Third, the jump from positive analysis to normative policy is stunning. As a method for understanding causal relations (we lower a price of fertilizer, farmers buy more), using an RCT is not disturbing (if you were uncertain whether demand curves slope down or up). Taking the next step of advocating a subsidy is.

If we tried to measure the actually relevant concept—the difference between social and private value—then these studies could be made relevant to policy. We could then estimate the net value of a subsidy or the proper amount of subsidy given all the other demands on public resources. Without that difference, interpreting an elasticity is ambiguous and often counterintuitive. Researchers find big jumps in demand for various things near a price of zero and use it as an argument for subsidies (since people are irrationally sensitive or something). PRICE OF ZERO! Who cares? Most functional forms for demand functions are sensitive around zero. If there is no wedge between social and private costs, the right neighborhood to look at is near marginal cost, not zero. Furthermore, if there is a big jump at zero then there is an enormous welfare loss when things are free, as with letting water taps run. Perhaps the sensitivity near zero is a good thing—people may actually have to think whether the good or service is work anything at all.

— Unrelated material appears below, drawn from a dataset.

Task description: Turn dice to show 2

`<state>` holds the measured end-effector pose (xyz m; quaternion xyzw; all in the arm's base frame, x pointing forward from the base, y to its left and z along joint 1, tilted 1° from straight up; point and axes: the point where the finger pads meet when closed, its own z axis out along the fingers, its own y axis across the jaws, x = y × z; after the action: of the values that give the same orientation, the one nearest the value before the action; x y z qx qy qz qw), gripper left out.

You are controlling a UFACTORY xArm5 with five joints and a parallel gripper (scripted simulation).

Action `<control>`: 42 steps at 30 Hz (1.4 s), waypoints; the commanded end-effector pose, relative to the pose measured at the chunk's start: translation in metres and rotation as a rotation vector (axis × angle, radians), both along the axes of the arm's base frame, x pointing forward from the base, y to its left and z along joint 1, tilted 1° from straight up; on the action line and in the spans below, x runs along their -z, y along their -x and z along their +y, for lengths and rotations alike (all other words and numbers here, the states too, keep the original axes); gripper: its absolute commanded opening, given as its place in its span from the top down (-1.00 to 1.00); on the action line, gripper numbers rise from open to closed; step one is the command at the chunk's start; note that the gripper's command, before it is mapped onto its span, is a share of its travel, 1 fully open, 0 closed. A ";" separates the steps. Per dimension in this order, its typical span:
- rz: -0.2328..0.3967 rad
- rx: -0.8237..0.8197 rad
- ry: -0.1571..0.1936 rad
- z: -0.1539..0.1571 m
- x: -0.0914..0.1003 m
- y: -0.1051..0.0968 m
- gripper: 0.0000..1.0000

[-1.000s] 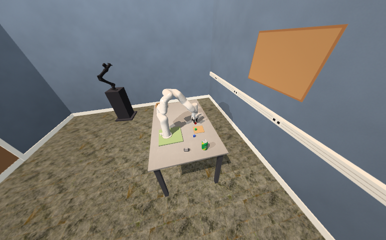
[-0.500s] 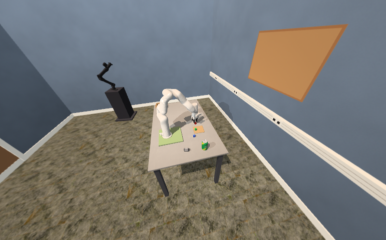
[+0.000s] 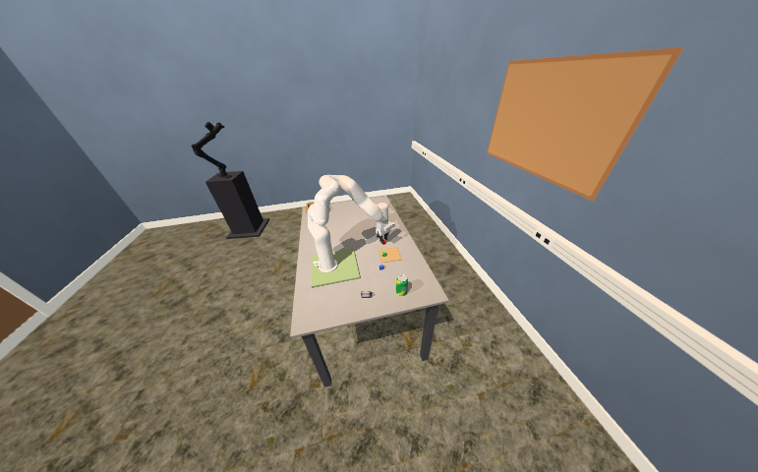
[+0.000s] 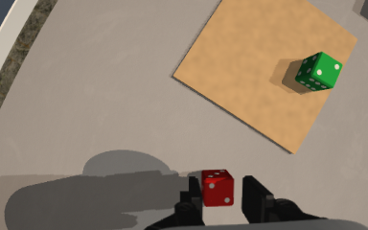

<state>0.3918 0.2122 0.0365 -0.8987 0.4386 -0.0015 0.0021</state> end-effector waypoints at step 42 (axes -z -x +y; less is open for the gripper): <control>-0.003 0.000 -0.002 0.001 0.023 -0.001 0.17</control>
<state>0.3918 0.2123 0.0120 -0.8987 0.4386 -0.0015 0.0020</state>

Rich countries do many paternalistic things, and we are usually grateful that they do. However, we forget that poor countries are poor and that, along with big market failures, there are serious resource and capacity constraints on the governments. So we still have to make serious choices on what to spend our time and effort on to make sure big problems are fixed before tiny ones.

Other concerns I have on the use of such evaluation measures: (1) inferring government program effectiveness from intervention done by nongovernmental organizations under close elite university staff supervision; (2) cheap talk as evidence of a real preference (“you said you wanted to work more even though you never do! No backsies! Those are your words!”); and (3) the possibility that we have a lot of knowledge of the Hawthorne effect in various circumstances and none about the real world. Perhaps for a different post.